# v-cube tracking number?



## zeroxorxdiexskater (May 19, 2009)

I dont know much about tracking numbers but i ordered a 7x7 and idk if the processing email came with one and im getting very anxious!!


----------



## jcuber (May 19, 2009)

Don't worry, I don't think they use tracking numbers, but their shipping is VERY fast.


----------



## zeroxorxdiexskater (May 19, 2009)

today is the 5th day and my last v-cube came in 4


----------



## Vulosity (May 19, 2009)

Allow up to 8 days for it to arrive.


----------



## dougbenham (May 19, 2009)

I actually just ordered a 5x5 recently and today I got an e-mail with a title, "UPS Ship Notification, Tracking Number xxxxxxxxxxxx", and a body including, "This message was sent to you at the request of VERDES INNOVATIONS S.A to notify you that the electronic shipment information below has been transmitted to UPS..."


----------



## zeroxorxdiexskater (May 19, 2009)

wow i just got that email not too long ago but i hadnt checked it at all today.
anyway so its been 5 days since processing and its still in greece...............grr


----------



## Poke (May 19, 2009)

Lot of orders lately... Why get angry after 5 days? I am usually happy with 2 weeks. Just forget about it and it will arrive quicker. One of Murphy's laws, I think.


----------



## zeroxorxdiexskater (May 19, 2009)

im not really mad about it being 5 days i just thought it had already been shipped and close by now, just a disappointment


----------



## Thieflordz5 (May 22, 2009)

Yeah, they should email you something with the tracking number...
I hope mine arrive soon... I want to get them before school is over for me...


----------



## Neo63 (May 22, 2009)

zeroxorxdiexskater said:


> im not really mad about it being 5 days i just thought it had already been shipped and close by now, just a disappointment



yeah same happened to me, but still, a week of shipping isnt that bad


----------



## jcuber (May 22, 2009)

I got a tracking number, and I expect it to arrive the 26th.


----------



## Nuceria (May 24, 2009)

it took an annoyingly long time for them to ship it, but once they did, i got an email from ups saying that it would be here the 26th as well.


----------



## SnappleXXL (May 24, 2009)

I ordered a v-cube , once your order has been shipped you get a ups tracking number email. Keep that.


----------



## byu (May 25, 2009)

I ordered Thursday, it's been 4 days and they haven't shipped a tracking number yet? Is this something to worry about?


----------



## daeyoungyoon (May 25, 2009)

byu said:


> I ordered Thursday, it's been 4 days and they haven't shipped a tracking number yet? Is this something to worry about?



I ordered Weds :confused:

Edit: I guess they have a lot of orders so it will take some time?


----------



## byu (May 25, 2009)

Yeah, the sale means that there's a lot of orders.
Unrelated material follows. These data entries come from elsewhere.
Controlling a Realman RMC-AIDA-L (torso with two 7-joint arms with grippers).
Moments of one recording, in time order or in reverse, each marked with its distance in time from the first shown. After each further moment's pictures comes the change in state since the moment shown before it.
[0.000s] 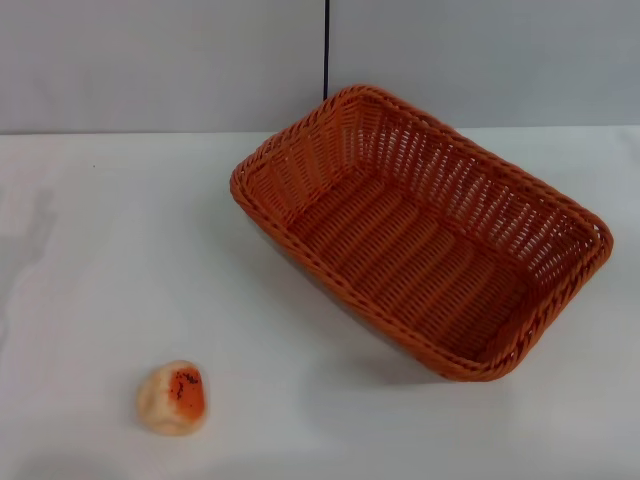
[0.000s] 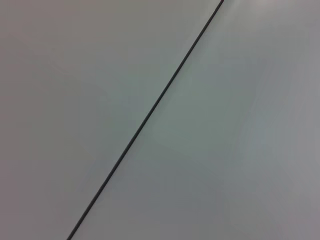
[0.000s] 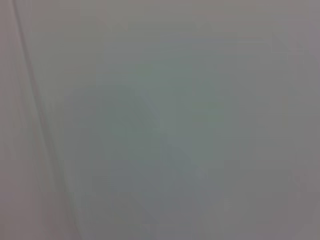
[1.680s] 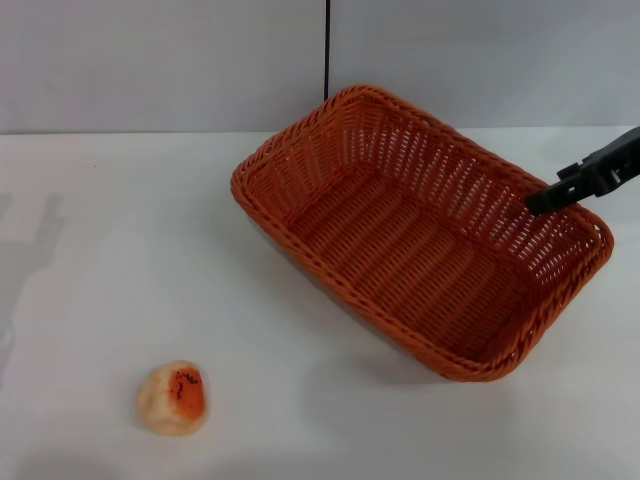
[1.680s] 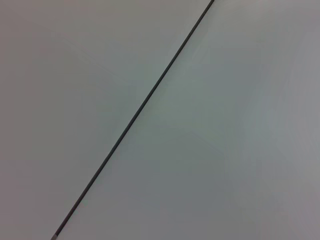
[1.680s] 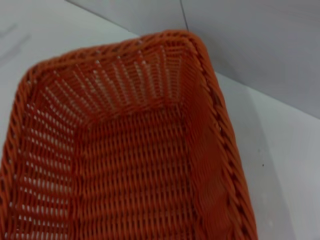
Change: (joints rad) left arm 0.012 -0.005 0.041 -0.009 0.000 -0.033 0.000; right arm 0.402 -0.026 -0.481 -0.182 -0.942 -0.096 0.734
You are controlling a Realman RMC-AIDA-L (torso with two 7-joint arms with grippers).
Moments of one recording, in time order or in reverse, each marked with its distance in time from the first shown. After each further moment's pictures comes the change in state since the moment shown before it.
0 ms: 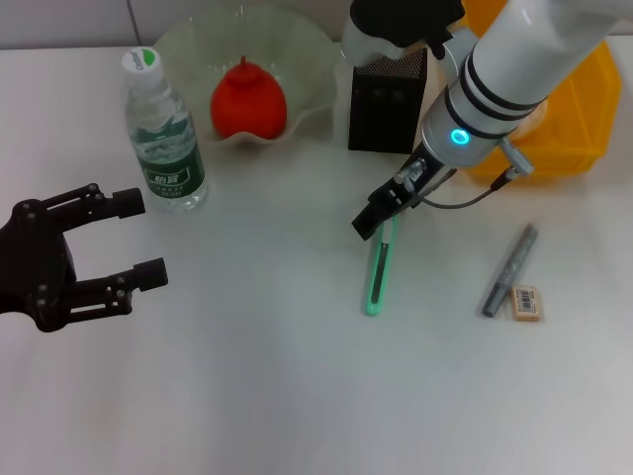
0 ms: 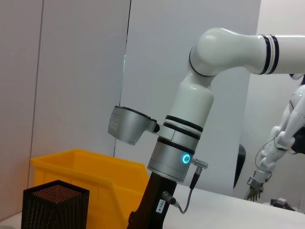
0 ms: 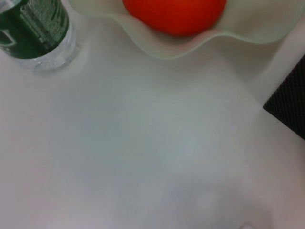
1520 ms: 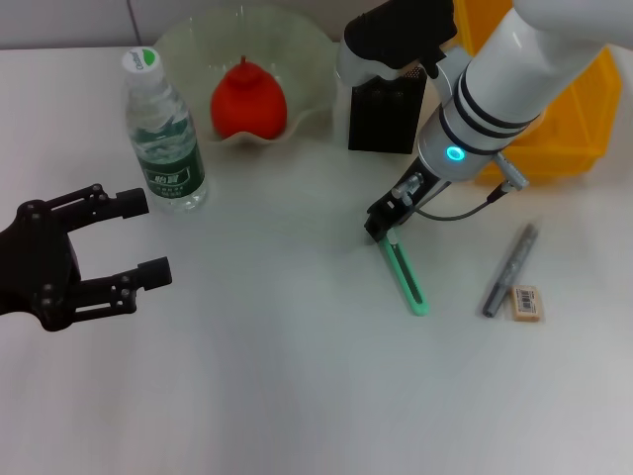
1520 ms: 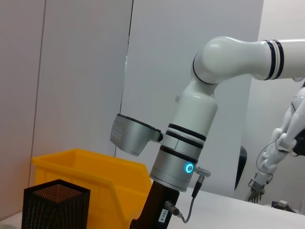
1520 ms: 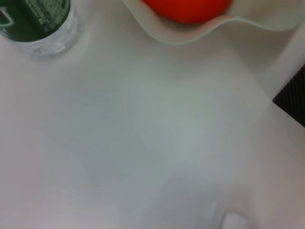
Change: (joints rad) left arm -0.002 -0.004 0.001 -0.011 0.000 -0.010 0.004; right arm -0.008 -0.001 -0.090 0.027 0.048 0.058 -0.001
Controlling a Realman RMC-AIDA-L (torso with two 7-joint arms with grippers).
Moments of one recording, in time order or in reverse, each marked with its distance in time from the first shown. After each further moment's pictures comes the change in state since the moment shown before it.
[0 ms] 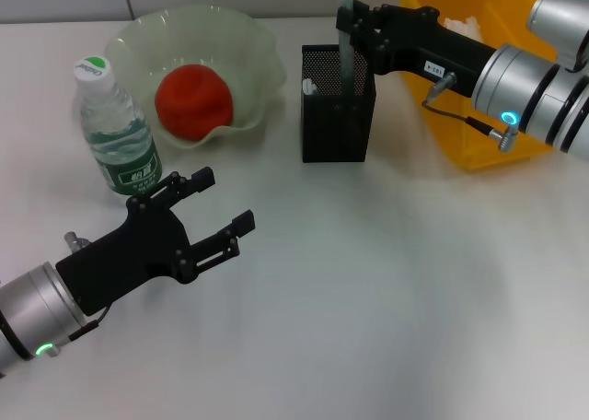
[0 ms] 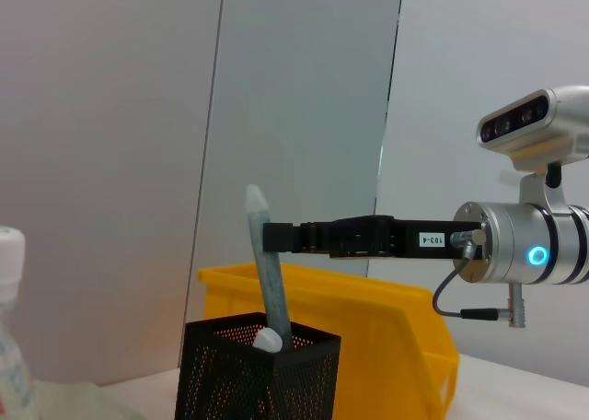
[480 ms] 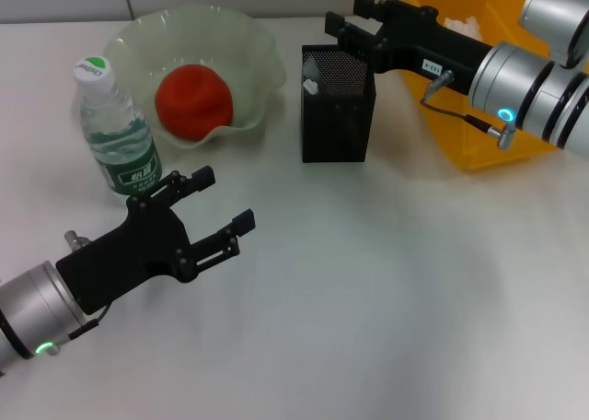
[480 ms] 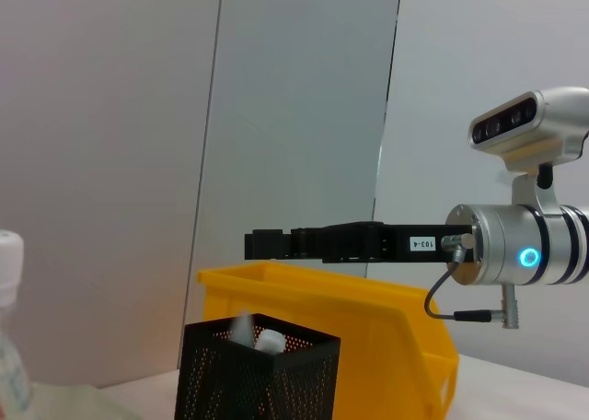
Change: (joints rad) left arm -0.002 0.001 0.000 0.000 0.000 0.000 0.000; right arm 0.011 0.001 0.000 0.001 -0.003 0.035 0.000
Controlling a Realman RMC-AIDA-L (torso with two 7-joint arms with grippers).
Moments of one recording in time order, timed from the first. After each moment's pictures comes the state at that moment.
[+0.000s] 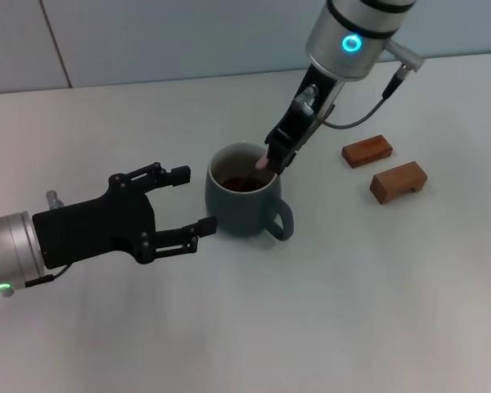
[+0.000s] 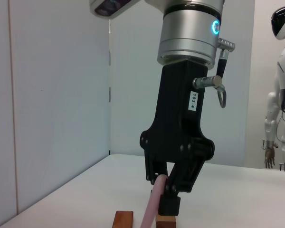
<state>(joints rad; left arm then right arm) -0.66 -2.08 0.33 0.34 2.19 1.60 -0.88 1.29 2.04 -1.08 -0.67 -2.74 -1.56 2.61</state>
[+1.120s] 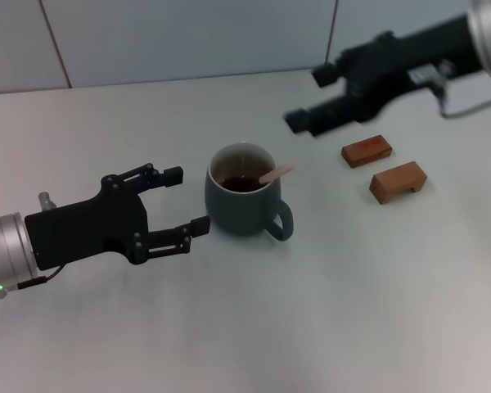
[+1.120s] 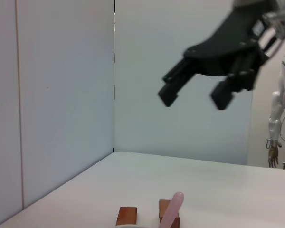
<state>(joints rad) -0.65 -2.07 0.33 0.35 2.19 1.60 -0.89 0.59 2.08 -1.06 -1.62 -2.20 -1.65 2.32</state>
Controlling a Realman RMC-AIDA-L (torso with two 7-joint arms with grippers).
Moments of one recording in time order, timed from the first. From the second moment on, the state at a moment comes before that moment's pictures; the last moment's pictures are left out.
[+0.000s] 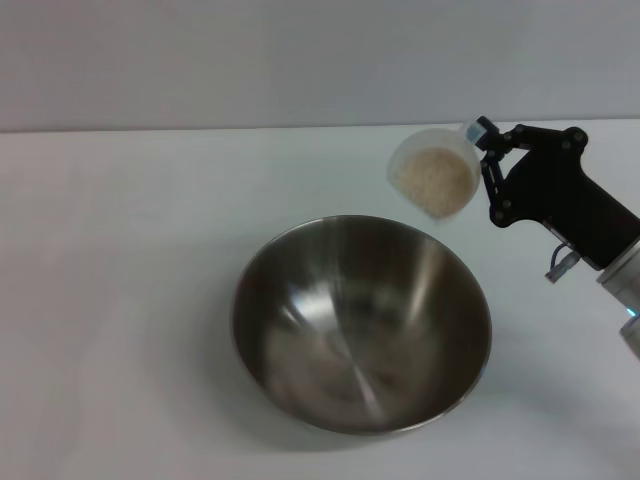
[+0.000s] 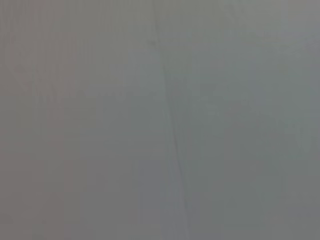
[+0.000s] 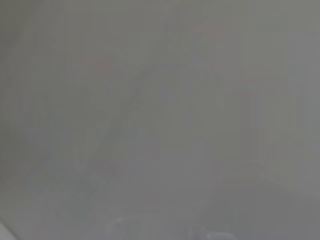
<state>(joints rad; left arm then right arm) -0.20 -2.08 -1.21 -0.27 2.59 1.48 0.04 0.57 2.08 -0.52 -0.09 -1.38 -1.48 -0.03</state>
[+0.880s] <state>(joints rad) -0.20 -2.08 -1.21 -0.27 2.59 1.47 0.04 0.59 2.09 -0.56 -0.03 -1.38 -1.47 -0.46</state>
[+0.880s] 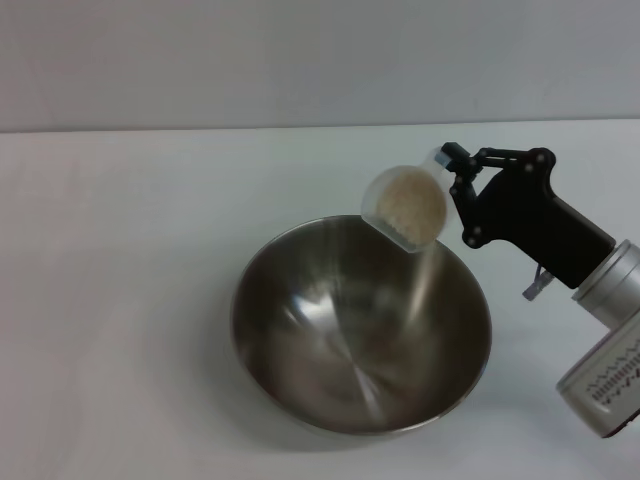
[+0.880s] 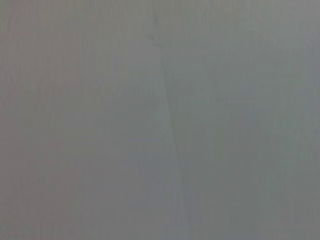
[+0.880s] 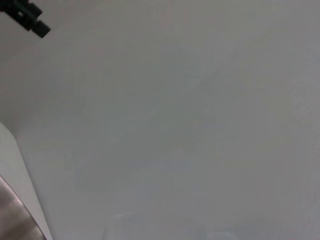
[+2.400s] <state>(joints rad) -0.21 -2.08 -1.21 -0.27 2.59 1.45 0.04 0.59 2.09 -0.51 0.16 -1.38 -1.60 -1.10</state>
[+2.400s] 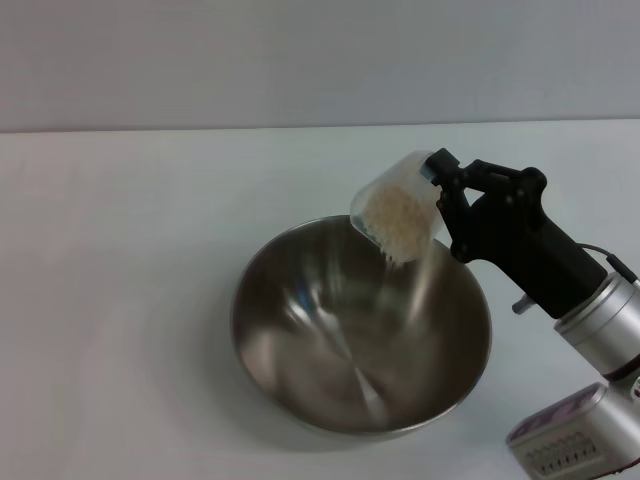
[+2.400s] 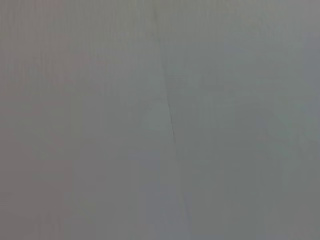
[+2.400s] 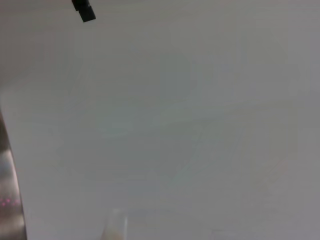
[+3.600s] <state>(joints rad) -0.21 -2.08 -1.20 -0.27 2.59 1.44 0.04 0.59 2.09 -0.51 0.26 -1.38 -1.59 -1.46</state>
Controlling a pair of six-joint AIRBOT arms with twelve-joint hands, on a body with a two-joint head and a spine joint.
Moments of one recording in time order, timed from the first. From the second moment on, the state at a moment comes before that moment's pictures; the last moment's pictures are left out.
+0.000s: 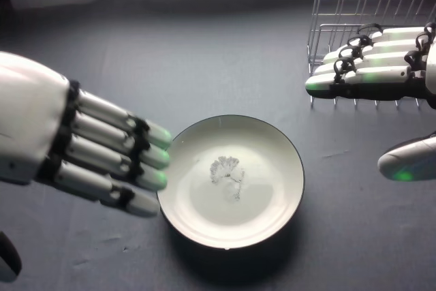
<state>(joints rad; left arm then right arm) 0.20 -0.82 1.29 1.87 -1.29 -0.23 -0.47 -0.69 0.92 -0.83 0.60 -0.14</state>
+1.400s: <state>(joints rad) 0.37 -1.19 1.64 1.89 -1.19 -0.16 -0.44 -0.76 1.10 -1.22 0.89 -0.24</state>
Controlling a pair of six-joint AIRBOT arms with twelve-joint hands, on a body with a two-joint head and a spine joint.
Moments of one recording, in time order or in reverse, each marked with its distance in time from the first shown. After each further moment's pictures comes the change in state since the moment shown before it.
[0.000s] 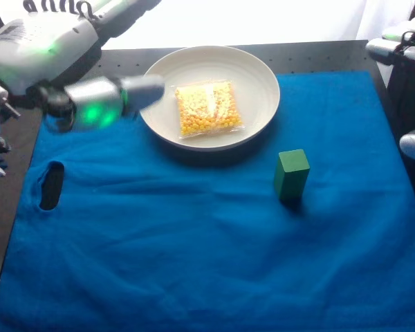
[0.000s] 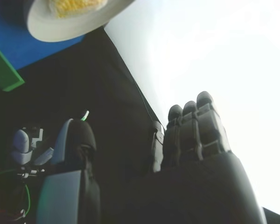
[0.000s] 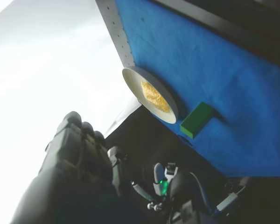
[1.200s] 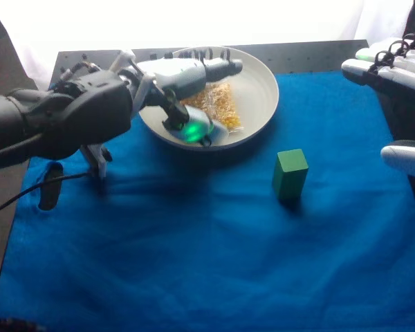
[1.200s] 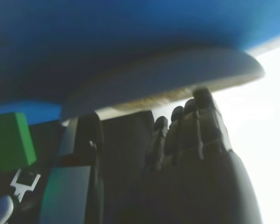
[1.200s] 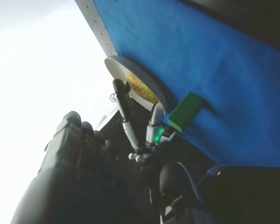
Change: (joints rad) left arm -0.163 -0.505 0.536 -0.169 0.576 0.001; right arm 0.000 -0.056 0.015 -0.045 -0.004 0.059
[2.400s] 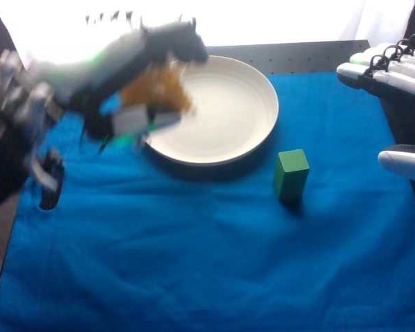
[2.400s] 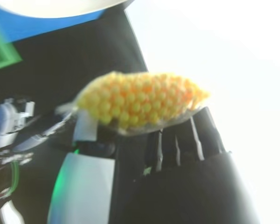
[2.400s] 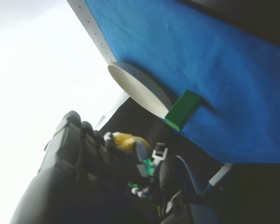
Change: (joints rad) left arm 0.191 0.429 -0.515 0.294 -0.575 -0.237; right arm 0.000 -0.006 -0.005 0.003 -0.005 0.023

But giving it 8 days, we have:

Friday, Saturday, Monday(Maybe?), Tuesday, Wednesday, Thursday, Friday, Saturday

So if it doesn't arrive by Saturday, I'll get worried.


----------



## daeyoungyoon (May 26, 2009)

Just got my tracking number  it says may 29th!! can't wait lol

@byu
I'm guessing you should be getting yours soon if you already haven't since you ordered a day after me.

EDIT: Weird.....on my email it says 29th but on the ups site tracking information, it says 28th.


----------



## byu (May 26, 2009)

Got the tracking number! Will arrive Monday June 1st


----------



## V-te (Sep 10, 2009)

I still need mine... Grr....=/=/


----------



## LNZ (Sep 10, 2009)

I have ordered two V-Cubes, a V5 and V7.

V7: Took 11 days. V5: Took 7 days.

Shipping from Greece to Australia.


----------